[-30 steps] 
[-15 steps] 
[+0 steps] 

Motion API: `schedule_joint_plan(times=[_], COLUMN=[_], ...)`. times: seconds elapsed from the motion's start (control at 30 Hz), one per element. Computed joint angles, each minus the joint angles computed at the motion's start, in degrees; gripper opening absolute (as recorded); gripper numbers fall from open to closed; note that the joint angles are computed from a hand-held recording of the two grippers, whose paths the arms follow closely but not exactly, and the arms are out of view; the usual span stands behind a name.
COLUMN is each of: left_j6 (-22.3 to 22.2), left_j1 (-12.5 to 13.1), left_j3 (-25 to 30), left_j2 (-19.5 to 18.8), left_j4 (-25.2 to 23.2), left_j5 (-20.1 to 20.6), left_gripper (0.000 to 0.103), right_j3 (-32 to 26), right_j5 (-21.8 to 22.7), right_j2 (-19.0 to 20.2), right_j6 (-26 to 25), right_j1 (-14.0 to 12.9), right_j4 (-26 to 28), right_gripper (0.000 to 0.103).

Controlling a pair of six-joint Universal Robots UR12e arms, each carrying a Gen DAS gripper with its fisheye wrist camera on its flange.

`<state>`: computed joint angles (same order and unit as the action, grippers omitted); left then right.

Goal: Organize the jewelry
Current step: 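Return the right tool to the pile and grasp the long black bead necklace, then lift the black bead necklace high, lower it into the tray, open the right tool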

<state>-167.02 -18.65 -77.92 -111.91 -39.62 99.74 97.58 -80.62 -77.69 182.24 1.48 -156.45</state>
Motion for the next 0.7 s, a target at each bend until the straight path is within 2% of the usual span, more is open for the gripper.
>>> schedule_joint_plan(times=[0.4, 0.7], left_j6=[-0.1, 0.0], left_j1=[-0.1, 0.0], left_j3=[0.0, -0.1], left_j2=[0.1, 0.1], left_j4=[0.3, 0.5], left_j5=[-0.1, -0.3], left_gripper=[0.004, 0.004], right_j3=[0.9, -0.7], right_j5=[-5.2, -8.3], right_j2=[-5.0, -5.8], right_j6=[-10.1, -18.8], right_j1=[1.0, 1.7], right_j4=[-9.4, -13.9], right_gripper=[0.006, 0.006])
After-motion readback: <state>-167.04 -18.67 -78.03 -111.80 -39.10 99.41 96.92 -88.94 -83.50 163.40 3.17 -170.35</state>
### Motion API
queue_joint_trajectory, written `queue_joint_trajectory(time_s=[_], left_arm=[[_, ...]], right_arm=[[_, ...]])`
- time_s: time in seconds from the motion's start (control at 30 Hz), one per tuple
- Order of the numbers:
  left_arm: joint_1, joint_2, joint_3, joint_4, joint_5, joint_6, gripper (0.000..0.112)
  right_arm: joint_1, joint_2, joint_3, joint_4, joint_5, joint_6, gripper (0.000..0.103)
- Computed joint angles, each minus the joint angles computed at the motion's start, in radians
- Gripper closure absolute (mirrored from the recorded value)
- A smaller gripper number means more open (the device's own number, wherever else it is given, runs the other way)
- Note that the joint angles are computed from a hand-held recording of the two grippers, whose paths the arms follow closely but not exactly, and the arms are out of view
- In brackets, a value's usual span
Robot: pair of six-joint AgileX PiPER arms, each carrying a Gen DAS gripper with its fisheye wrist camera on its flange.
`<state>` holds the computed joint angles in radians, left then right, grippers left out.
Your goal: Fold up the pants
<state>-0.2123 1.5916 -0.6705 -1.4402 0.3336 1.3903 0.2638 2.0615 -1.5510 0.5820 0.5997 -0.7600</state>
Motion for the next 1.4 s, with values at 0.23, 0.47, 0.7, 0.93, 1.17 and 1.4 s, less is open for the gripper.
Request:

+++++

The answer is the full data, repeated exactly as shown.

### Reply to the task
[-30 steps] 
[-15 steps] 
[+0 steps] 

Motion API: `schedule_joint_plan(times=[_], COLUMN=[_], ...)`. times: seconds elapsed from the motion's start (control at 30 Hz), one per element. Computed joint angles, each minus the joint angles computed at the motion's start, in degrees; gripper opening absolute (as recorded); gripper numbers fall from open to closed; note that the joint angles are computed from a hand-held recording of the two grippers, whose paths the arms follow closely but not exactly, and the arms are out of view; the usual span stands behind a name.
COLUMN is each of: left_j6 (-22.3 to 22.2), left_j1 (-12.5 to 13.1), left_j3 (-25 to 30), left_j2 (-19.5 to 18.8), left_j4 (-25.2 to 23.2), left_j5 (-20.1 to 20.6), left_gripper (0.000 to 0.103), right_j3 (-32 to 26), right_j5 (-21.8 to 22.7), right_j2 (-19.0 to 20.2), right_j6 (-26 to 25), right_j1 (-14.0 to 12.9), right_j4 (-26 to 28), right_gripper (0.000 to 0.103).

Controlling a pair of six-joint Universal Robots UR12e arms, each carrying a Gen DAS gripper with its fisheye wrist camera on its flange.

`<state>`: computed joint angles (same order and unit as the action, grippers omitted); left then right.

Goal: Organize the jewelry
Current step: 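Return the right tool to the pile and grasp the long black bead necklace, then lift the black bead necklace high, lower it into the tray, open the right tool
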
<state>-167.02 -18.65 -77.92 -111.91 -39.62 99.74 97.58 -80.62 -77.69 182.24 1.48 -156.45</state>
Motion for the next 0.7 s, a target at each bend until the straight path is within 2% of the usual span, more is open for the gripper.
>>> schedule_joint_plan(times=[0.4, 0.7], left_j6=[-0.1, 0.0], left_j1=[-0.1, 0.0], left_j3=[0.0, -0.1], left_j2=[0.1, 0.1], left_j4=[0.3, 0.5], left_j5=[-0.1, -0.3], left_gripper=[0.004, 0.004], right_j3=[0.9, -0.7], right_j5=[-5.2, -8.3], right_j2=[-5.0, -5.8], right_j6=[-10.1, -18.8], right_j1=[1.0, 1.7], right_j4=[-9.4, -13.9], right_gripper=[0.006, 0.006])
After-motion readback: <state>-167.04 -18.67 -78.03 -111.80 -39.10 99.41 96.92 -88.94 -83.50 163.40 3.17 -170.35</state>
### Motion API
queue_joint_trajectory, written `queue_joint_trajectory(time_s=[_], left_arm=[[_, ...]], right_arm=[[_, ...]])`
- time_s: time in seconds from the motion's start (control at 30 Hz), one per tuple
- Order of the numbers:
  left_arm: joint_1, joint_2, joint_3, joint_4, joint_5, joint_6, gripper (0.000..0.112)
  right_arm: joint_1, joint_2, joint_3, joint_4, joint_5, joint_6, gripper (0.000..0.103)
- Computed joint angles, each minus the joint angles computed at the motion's start, in radians
- Gripper closure absolute (mirrored from the recorded value)
- A smaller gripper number means more open (the device's own number, wherever else it is given, runs the other way)
- Note that the joint angles are computed from a hand-held recording of the two grippers, whose paths the arms follow closely but not exactly, and the arms are out of view
- In brackets, a value's usual span
Robot: pair of six-joint AgileX PiPER arms, each carrying a Gen DAS gripper with its fisheye wrist camera on its flange.
`<state>` holds the computed joint angles in radians, left then right, grippers left out.
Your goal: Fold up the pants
<state>-0.2123 1.5916 -0.6705 -1.4402 0.3336 1.3903 0.2638 2.0615 -1.5510 0.5820 0.5997 -0.7600</state>
Motion for the next 1.4 s, with values at 0.23, 0.47, 0.7, 0.93, 1.17 and 1.4 s, less is open for the gripper.
Request:

No additional output is required for this exercise.